■ EXERCISE REQUIREMENTS: The task calls for each line of the records below in which the word "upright" appears.

■ EXTRACTED RECORDS:
>>>

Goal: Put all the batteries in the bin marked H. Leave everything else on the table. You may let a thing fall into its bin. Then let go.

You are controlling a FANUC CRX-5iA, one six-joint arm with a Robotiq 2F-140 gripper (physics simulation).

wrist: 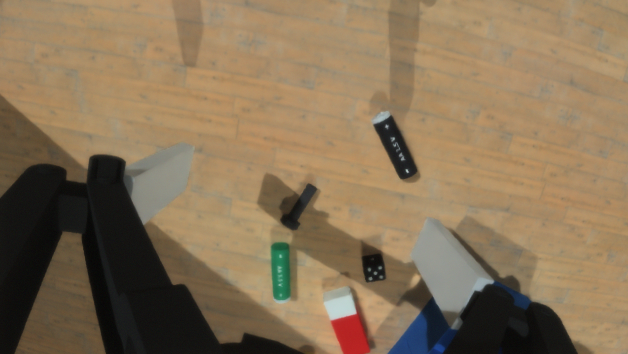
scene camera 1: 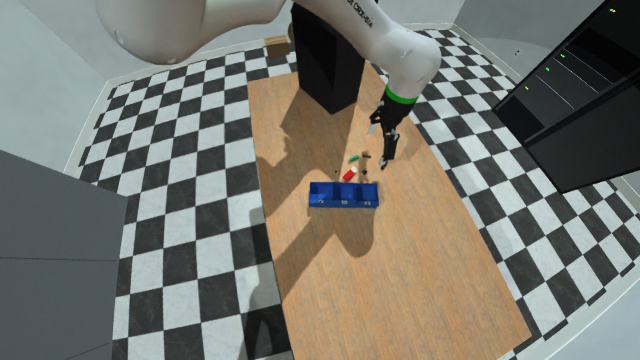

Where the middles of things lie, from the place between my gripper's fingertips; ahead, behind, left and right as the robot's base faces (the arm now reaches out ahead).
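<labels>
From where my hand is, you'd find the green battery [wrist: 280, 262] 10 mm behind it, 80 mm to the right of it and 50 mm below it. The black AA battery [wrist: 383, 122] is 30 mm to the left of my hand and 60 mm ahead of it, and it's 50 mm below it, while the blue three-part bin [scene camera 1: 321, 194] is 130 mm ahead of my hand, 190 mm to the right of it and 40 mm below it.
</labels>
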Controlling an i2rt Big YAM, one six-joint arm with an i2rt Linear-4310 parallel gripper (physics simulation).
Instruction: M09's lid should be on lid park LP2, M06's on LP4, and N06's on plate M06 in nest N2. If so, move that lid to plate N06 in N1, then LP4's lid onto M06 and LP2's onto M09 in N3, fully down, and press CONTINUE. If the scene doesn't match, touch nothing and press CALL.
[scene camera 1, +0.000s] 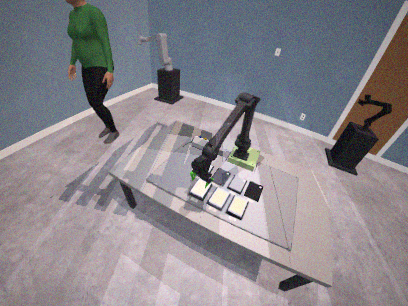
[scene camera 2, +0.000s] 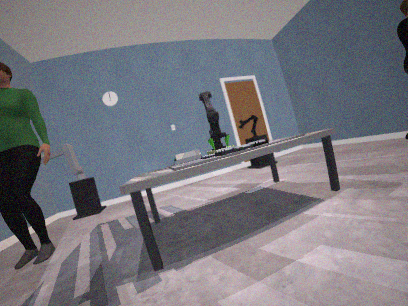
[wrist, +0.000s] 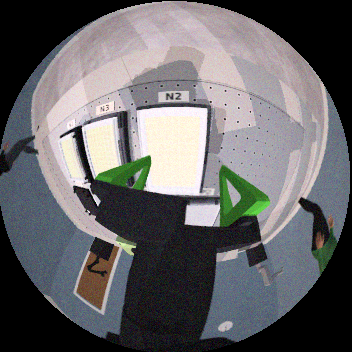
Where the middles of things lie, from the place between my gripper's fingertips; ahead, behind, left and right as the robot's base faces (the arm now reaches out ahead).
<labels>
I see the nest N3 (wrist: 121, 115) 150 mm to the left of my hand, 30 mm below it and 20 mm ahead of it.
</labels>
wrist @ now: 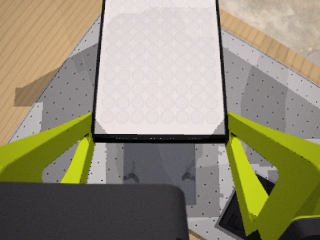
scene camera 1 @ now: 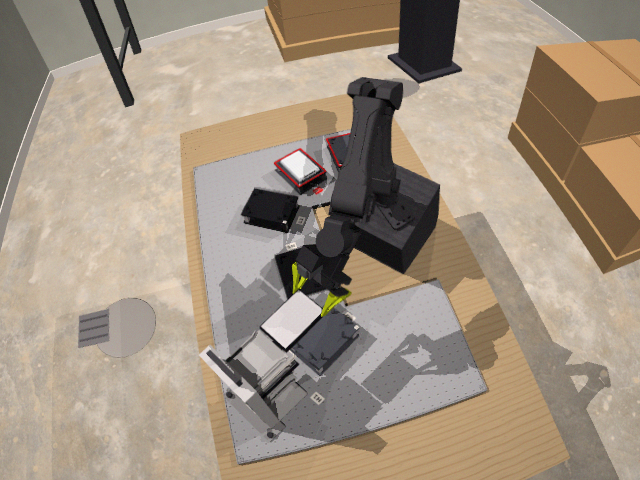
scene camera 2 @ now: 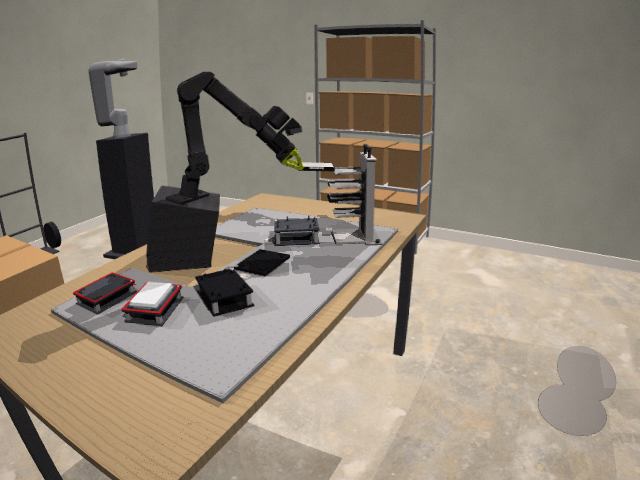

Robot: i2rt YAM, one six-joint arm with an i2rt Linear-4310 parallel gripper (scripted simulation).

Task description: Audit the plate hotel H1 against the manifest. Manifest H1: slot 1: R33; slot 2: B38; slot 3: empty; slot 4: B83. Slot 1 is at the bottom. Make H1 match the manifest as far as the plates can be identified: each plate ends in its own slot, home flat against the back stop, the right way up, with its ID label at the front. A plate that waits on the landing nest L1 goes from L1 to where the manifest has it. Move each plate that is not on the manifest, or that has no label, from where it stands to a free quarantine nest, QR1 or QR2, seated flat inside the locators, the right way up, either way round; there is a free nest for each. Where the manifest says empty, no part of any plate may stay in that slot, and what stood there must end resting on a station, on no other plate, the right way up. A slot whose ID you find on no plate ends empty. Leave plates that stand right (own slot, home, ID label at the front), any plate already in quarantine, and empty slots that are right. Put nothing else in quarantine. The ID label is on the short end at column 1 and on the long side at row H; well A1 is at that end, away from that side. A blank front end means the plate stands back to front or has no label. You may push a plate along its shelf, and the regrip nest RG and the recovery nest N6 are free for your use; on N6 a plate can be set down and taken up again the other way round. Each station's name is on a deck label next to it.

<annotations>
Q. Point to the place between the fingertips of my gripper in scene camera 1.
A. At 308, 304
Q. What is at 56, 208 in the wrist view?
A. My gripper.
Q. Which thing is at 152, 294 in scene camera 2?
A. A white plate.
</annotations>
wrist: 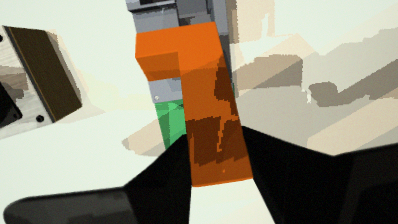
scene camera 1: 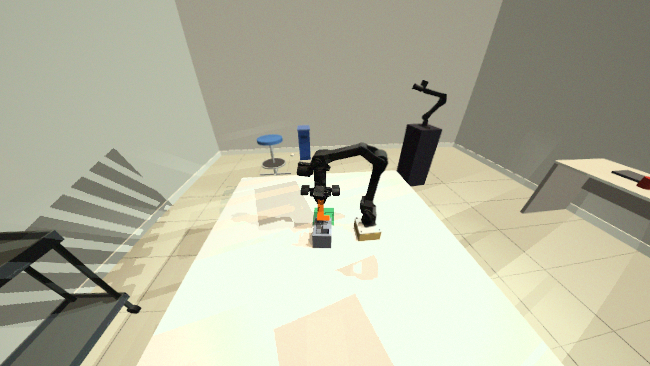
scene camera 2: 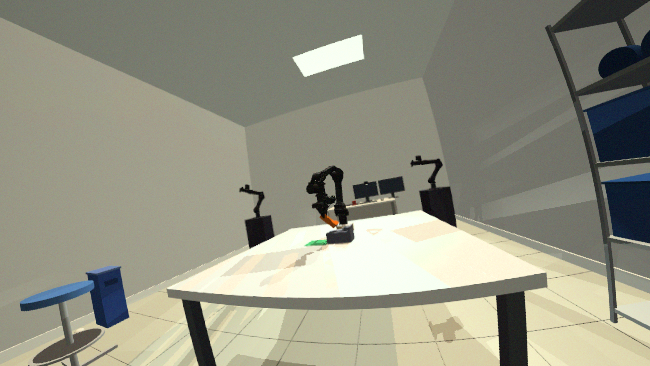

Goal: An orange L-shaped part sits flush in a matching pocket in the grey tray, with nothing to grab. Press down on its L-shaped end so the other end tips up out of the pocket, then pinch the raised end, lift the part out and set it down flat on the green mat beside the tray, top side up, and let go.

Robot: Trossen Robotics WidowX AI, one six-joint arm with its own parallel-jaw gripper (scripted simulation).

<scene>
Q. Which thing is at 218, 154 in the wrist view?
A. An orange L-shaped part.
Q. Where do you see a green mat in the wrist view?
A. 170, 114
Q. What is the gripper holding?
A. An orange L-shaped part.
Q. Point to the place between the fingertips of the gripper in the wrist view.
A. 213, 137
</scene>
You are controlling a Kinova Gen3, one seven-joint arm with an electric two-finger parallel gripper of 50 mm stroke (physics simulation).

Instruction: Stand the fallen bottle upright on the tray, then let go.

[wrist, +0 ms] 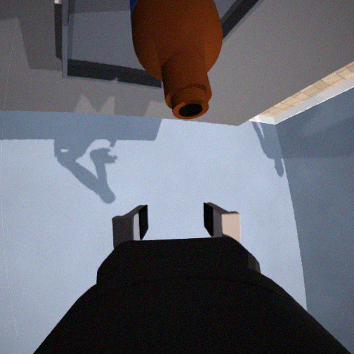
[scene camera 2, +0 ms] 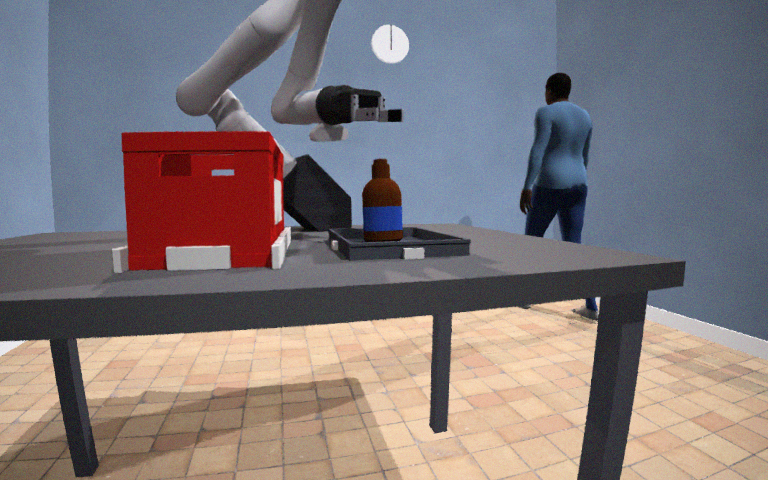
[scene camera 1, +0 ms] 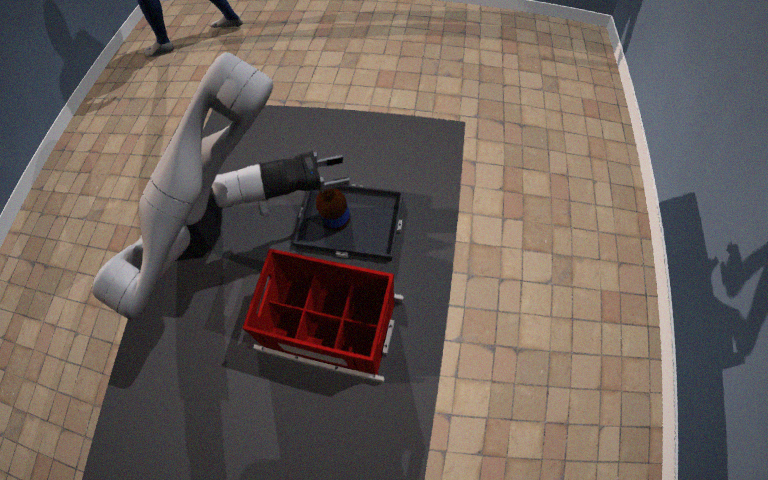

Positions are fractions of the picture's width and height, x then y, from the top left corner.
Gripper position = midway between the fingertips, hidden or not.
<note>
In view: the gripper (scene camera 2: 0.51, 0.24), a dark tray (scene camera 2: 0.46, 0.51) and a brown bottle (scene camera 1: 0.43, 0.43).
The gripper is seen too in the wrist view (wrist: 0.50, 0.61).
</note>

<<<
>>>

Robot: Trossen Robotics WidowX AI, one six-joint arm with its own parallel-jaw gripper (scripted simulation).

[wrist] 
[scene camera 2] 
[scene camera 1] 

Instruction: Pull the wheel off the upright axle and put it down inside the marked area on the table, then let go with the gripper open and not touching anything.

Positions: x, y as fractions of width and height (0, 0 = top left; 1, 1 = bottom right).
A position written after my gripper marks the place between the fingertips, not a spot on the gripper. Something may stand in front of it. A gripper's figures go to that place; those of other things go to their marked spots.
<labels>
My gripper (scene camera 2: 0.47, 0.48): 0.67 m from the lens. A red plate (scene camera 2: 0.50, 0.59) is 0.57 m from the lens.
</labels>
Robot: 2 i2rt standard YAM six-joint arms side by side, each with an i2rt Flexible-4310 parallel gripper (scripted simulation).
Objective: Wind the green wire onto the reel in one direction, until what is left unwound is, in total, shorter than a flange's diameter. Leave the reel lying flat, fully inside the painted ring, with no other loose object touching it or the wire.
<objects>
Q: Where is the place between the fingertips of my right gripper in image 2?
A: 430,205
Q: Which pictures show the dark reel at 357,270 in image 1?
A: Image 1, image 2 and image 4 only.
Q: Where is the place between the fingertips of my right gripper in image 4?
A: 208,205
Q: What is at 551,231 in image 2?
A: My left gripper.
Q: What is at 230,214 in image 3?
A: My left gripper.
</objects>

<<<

■ ANSWER TO THIS TASK:
Instruction: Stand the fallen bottle upright on the tray, then let go.
Instruction: Pull the wheel off the upright axle and put it down inside the marked area on the table, then let go with the gripper open and not touching anything.

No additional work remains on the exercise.